Smoothing in Commercial Property Valuations: Evidence from Individual Appraisals
University of Cincinnati Department of Finance
35 Pages Posted: 18 Sep 2000
Date Written: August 14, 2000
Research into the appraisal-smoothing phenomenon has primarily focused on methods of adjusting aggregate return series. Based on assumed models of appraiser behaviour, previous research has posited relationships between appraisal-based returns and "true" real estate returns and employs various statistical means to "correct" for the lag. This study offers new insights into the causes and extent of appraisal smoothing using a "bottom up" approach. In contrast to the more traditional "top down" analysis we analyse individual appraisal reports to examine appraisal smoothing caused by systematic appraisal errors.

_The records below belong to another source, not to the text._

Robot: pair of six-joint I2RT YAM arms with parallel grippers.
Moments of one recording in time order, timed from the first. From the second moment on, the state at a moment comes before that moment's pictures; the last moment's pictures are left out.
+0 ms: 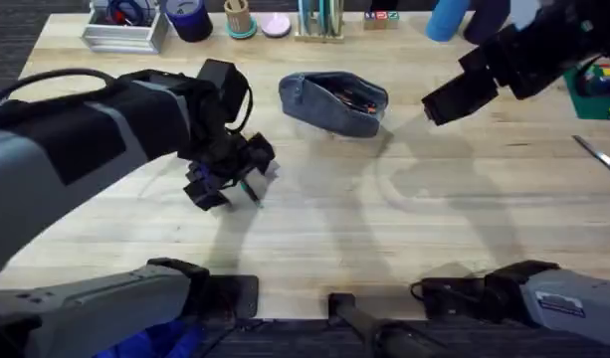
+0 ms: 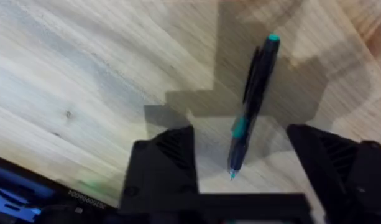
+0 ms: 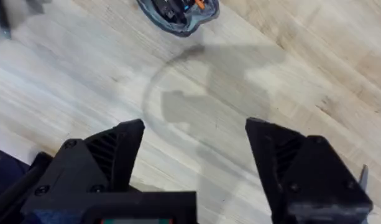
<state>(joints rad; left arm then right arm) -0.24 1.41 0.78 -0.89 -0.01 -1.00 0.28 1.36 1.54 -1.39 -0.07 -0.28</state>
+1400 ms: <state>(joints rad) -0.24 1.40 0.78 -0.86 0.00 -1.00 0.28 1.35 1.54 -1.39 -0.07 -0.28</state>
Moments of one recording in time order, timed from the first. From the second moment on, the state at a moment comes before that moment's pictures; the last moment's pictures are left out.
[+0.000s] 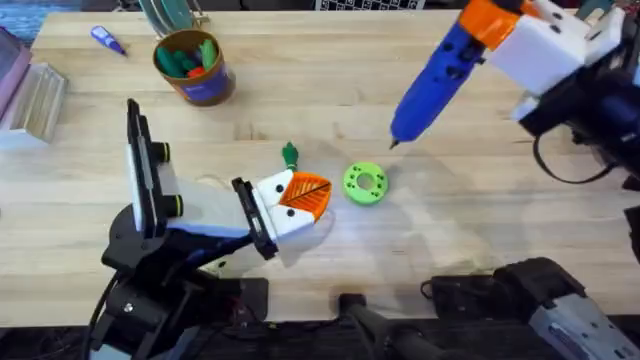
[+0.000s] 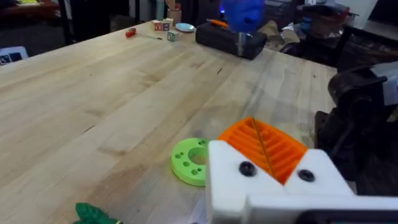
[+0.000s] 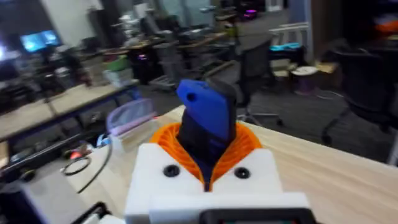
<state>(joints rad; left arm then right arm) -0.35 0.01 0.01 -0.07 0.79 -0.10 0.19 0.59 0.57 0.22 -0.58 0.32</state>
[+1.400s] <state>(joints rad) -0.35 0.01 0.01 -0.07 0.79 -0.10 0.75 1.12 0.57 0.97 -0.60 0.26</state>
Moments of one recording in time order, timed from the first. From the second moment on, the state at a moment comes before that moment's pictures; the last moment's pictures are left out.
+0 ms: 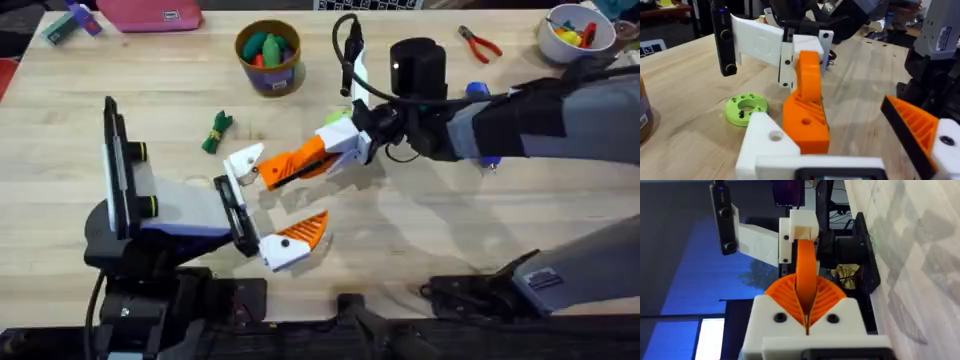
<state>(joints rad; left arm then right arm) -0.03 0.00 0.01 -0.11 1.11 -0.03 0.49 1.74 0.75 0.54 -1.50 1.07</state>
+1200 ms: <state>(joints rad) -0.03 0.00 0.01 -0.11 1.11 -0.02 0.52 1.74 0.77 0.56 -1.43 1.05</state>
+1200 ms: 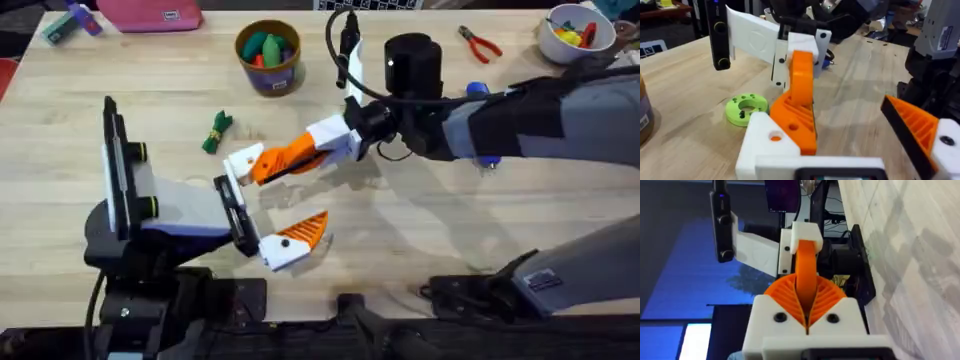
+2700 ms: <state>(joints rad) -0.03 0.00 0.01 -0.11 1.10 -0.04 0.58 1.74 0.74 0.73 -1.28 1.25</state>
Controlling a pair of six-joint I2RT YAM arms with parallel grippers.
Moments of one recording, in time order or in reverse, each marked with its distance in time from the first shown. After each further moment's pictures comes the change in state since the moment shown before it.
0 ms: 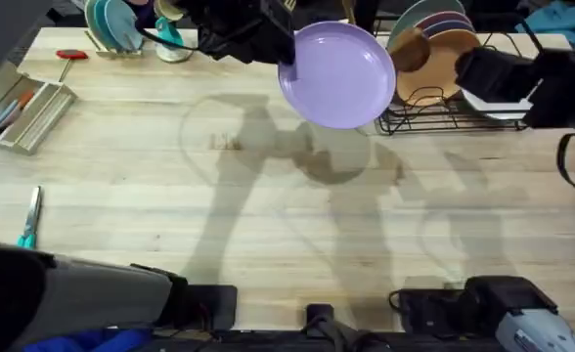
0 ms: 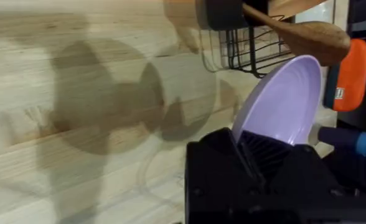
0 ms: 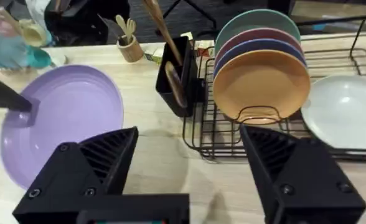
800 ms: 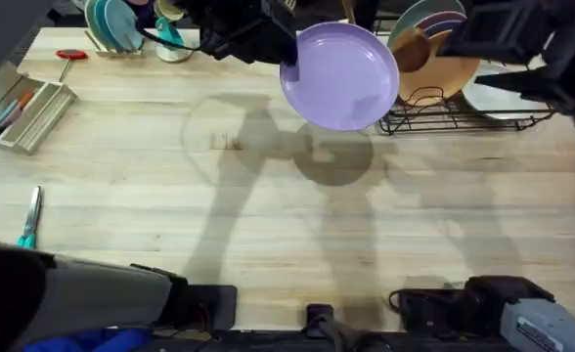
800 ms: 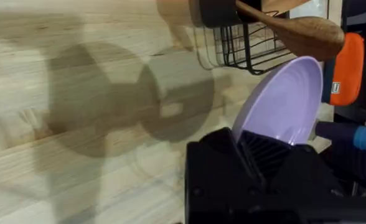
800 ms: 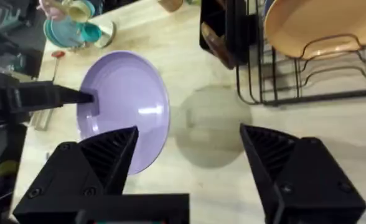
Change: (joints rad) left arm 0.000 0.000 0.000 0.000 0.020 0.015; right arm 0.000 0.247 0.308 -0.345 -0.202 0.229
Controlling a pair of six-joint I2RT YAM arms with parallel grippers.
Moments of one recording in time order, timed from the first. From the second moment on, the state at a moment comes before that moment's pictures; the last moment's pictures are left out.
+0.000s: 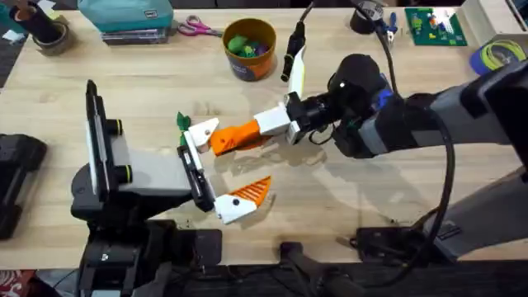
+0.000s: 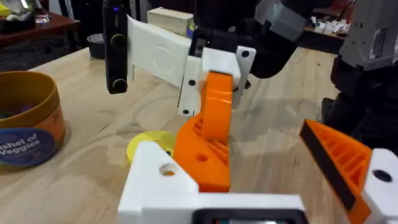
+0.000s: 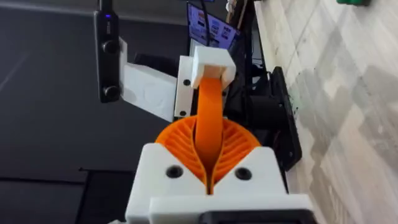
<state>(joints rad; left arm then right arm) 0.00 0.01 0.02 -0.13 1.15 0.03 0.57 1.80 0.59 1.27 -1.33 1.50</state>
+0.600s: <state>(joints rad) 0.01 0.01 0.02 -0.13 1.11 0.03 0.58 1.87 0.69 1.24 -1.37 1.50</state>
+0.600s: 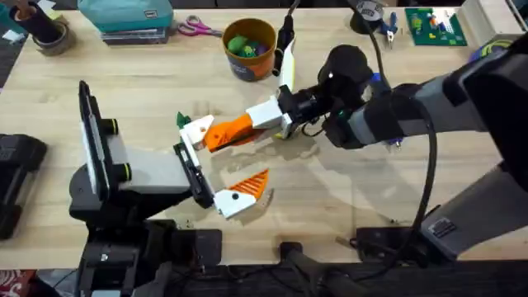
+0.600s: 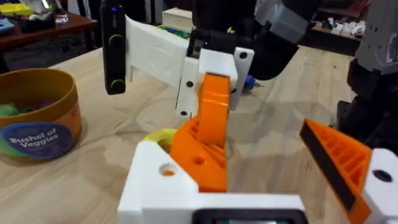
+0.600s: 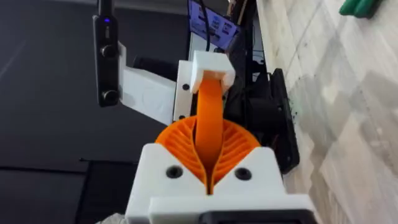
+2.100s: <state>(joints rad) 0.01 0.01 0.02 -0.13 1.11 0.03 0.61 1.96 0.83 1.22 -1.39 1.50</state>
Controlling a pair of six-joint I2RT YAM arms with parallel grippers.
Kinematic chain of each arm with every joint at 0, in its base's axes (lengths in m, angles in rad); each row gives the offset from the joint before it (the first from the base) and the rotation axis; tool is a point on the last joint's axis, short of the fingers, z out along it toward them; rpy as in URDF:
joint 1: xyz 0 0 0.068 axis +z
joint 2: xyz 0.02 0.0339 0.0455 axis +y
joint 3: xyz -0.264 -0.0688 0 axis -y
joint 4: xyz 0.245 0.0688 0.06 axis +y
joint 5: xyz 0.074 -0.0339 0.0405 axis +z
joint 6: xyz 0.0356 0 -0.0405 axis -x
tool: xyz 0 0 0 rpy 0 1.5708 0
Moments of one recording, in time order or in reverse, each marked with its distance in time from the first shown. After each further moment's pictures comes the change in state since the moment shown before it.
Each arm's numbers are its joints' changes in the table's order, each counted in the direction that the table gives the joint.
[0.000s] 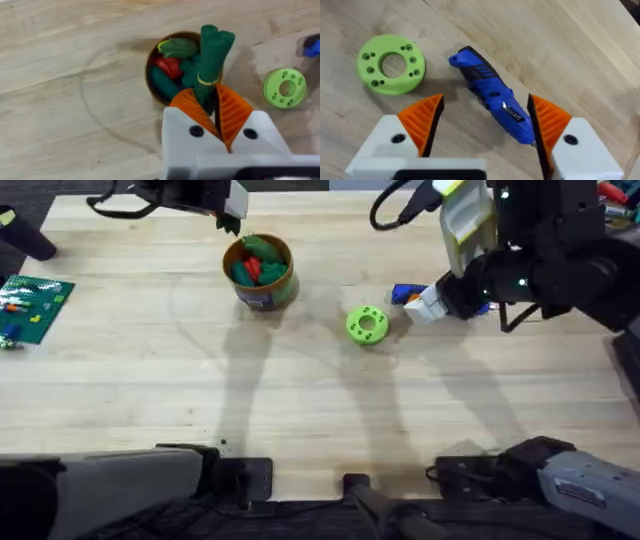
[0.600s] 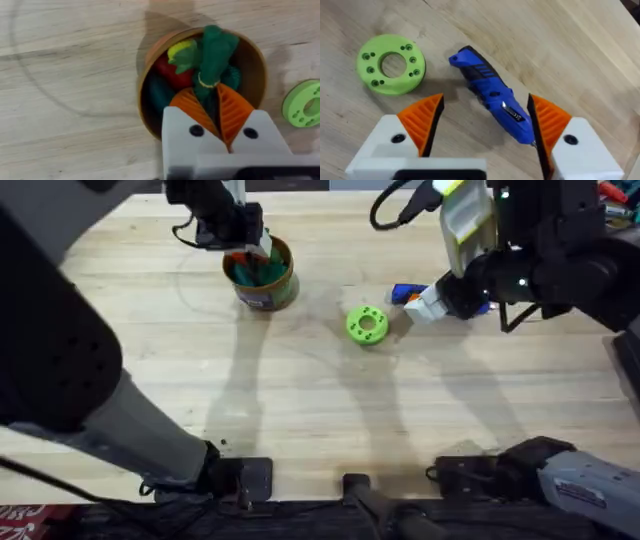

We employ a unique data set to test the validity of the partial adjustment model of disaggregate property valuations that underlies the statistical techniques employed to "unsmooth" aggregate benchmark real estate return indexes. By accessing the raw data used by each appraiser, we can explore how the appraisers use the raw data available at the time of the appraisals. We find significant evidence of an appraisal lag. The degree of lagging varies over time, as both the quantity and quality of information available to appraisers changes. This suggests that lagging is attributable in part to rational partial adjustment on the part of appraisers working with noisy, uncertain information. We also find, however, that there is a behavioral component to lagging, as appraisers valuing the same property in consecutive periods anchor (place relatively higher weight) on their previous appraised values.